__EXERCISE REQUIREMENTS__. Give back every line of the material below that has the string "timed".

__DATA FOR THIS EXERCISE__.
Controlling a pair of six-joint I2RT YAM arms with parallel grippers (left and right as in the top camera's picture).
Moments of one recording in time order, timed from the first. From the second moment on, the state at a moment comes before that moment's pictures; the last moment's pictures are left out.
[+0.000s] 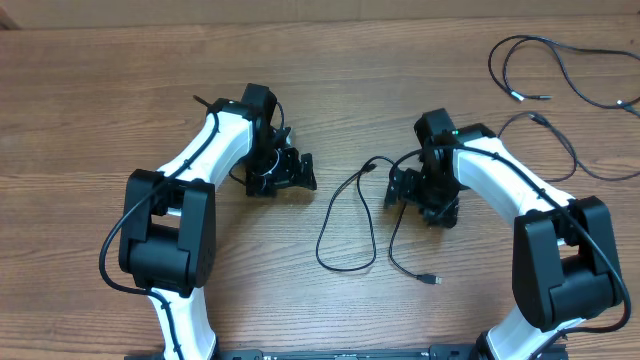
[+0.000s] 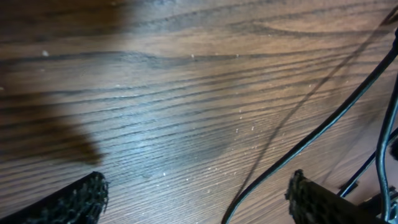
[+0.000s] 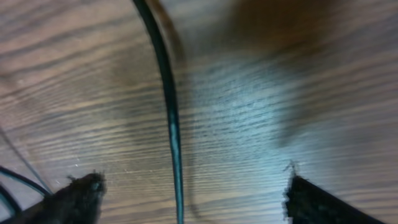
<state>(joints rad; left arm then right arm) -0.25 2.05 1.44 -1.00 0.43 -0.23 0.26 1.83 1.15 -0.96 -0.27 0.59</state>
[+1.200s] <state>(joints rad) -0.35 2.05 1.44 -1.00 0.42 -0.24 0.37 1.83 1.12 -0.88 -0.32 0.60</state>
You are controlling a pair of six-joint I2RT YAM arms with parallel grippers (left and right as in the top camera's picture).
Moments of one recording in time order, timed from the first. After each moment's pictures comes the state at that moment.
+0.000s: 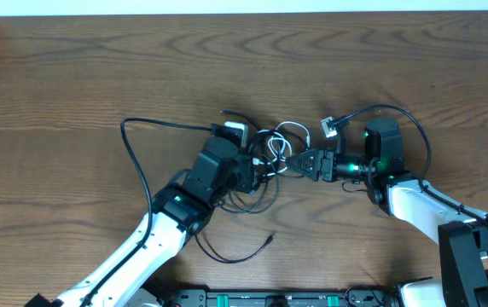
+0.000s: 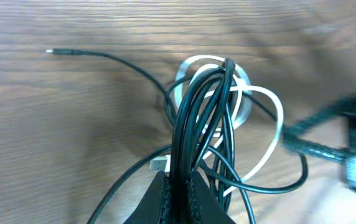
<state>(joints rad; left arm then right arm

__SOLVED EXERCISE__.
Moments of one recording in time order, timed from the first. From the second moment on, the state at a moment comes before that moment's pictures; the last moment's pictures are left out.
Moments of one recording in time order, timed from the first. After each moment's pictures comes the state at that moment.

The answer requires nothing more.